▶ _The problem_
Going through the material below, output exactly the lines from the one containing "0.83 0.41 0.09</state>" through the one containing "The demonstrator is", and no pictures.

-------- Records shown --------

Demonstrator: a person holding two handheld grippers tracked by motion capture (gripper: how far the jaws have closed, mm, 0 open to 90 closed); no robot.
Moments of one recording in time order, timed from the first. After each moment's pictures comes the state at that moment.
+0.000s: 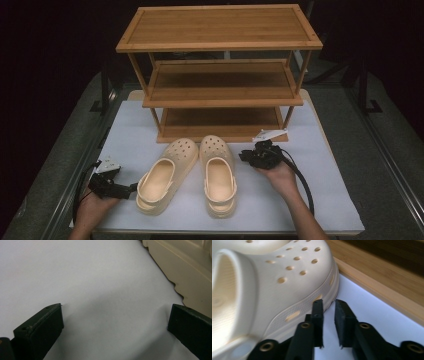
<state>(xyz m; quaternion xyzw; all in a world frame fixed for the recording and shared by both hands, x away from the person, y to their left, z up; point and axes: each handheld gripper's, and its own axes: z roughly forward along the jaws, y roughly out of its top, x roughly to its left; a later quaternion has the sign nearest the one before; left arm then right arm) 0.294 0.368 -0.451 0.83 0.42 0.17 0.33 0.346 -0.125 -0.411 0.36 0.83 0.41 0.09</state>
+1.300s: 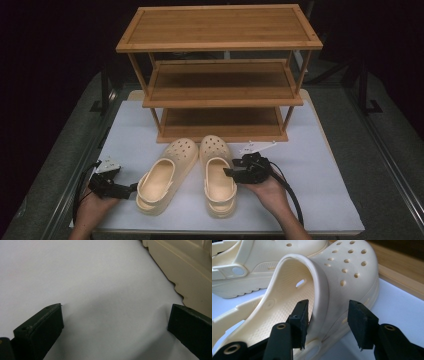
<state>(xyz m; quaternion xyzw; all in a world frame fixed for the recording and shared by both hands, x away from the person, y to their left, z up) 0.294 0.368 -0.451 0.83 0.41 0.17 0.33 0.306 -0.085 -0.403 0.36 0.83 0.42 0.08</state>
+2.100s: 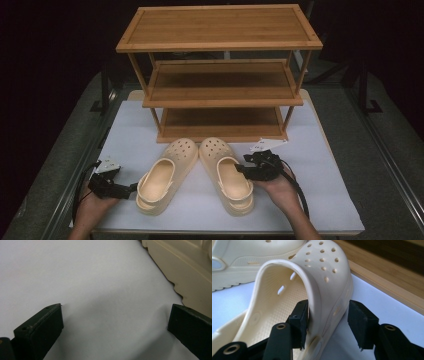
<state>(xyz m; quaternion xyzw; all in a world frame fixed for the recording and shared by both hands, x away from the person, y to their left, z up) 0.294 0.369 -0.449 0.83 0.41 0.17 0.33 0.309 -0.110 -0.398 0.37 0.83 0.40 0.11</state>
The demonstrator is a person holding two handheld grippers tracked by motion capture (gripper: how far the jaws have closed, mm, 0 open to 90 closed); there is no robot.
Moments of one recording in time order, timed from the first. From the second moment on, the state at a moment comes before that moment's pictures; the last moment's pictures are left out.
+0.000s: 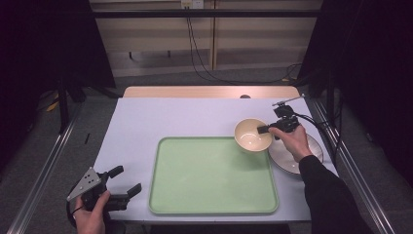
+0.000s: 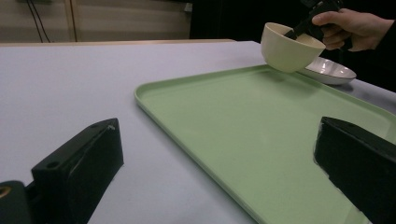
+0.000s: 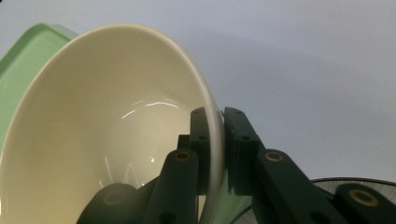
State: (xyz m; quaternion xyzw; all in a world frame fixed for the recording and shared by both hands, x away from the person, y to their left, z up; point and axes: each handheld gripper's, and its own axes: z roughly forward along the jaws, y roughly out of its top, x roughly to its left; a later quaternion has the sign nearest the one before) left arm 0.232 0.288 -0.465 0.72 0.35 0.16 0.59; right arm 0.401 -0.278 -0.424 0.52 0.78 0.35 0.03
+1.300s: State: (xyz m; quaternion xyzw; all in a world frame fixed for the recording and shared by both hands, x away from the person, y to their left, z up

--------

▶ _Completed task_
<state>(xyz m; quaternion xyzw; all in a world frame fixed for the recording and shared by both hands, x away from the person, y to their left, z up; point and axes: each handheld gripper's, and its own axes: z roughly forward along the jaws, y roughly out of its top, x roughly to its left; a later quaternion has the sign nearest the one before; left arm then right arm) 0.294 0.368 -0.451 0.83 0.42 0.17 0.33 0.346 -0.125 -0.411 0.36 0.83 0.41 0.09</state>
+1.300s: 
<state>(xyz m; quaternion xyzw; all in a world frame fixed for the recording and shared by both hands, x away from the person, y to their left, z up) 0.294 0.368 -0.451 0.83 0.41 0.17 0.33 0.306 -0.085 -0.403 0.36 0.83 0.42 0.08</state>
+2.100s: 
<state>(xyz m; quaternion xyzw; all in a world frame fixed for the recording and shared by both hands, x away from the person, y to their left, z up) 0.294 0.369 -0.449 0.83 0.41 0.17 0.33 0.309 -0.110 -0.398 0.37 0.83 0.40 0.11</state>
The demonstrator is a person holding two handheld grippers tracked by motion capture (gripper: how far the jaws have closed, mm, 0 open to 90 closed); there is no robot.

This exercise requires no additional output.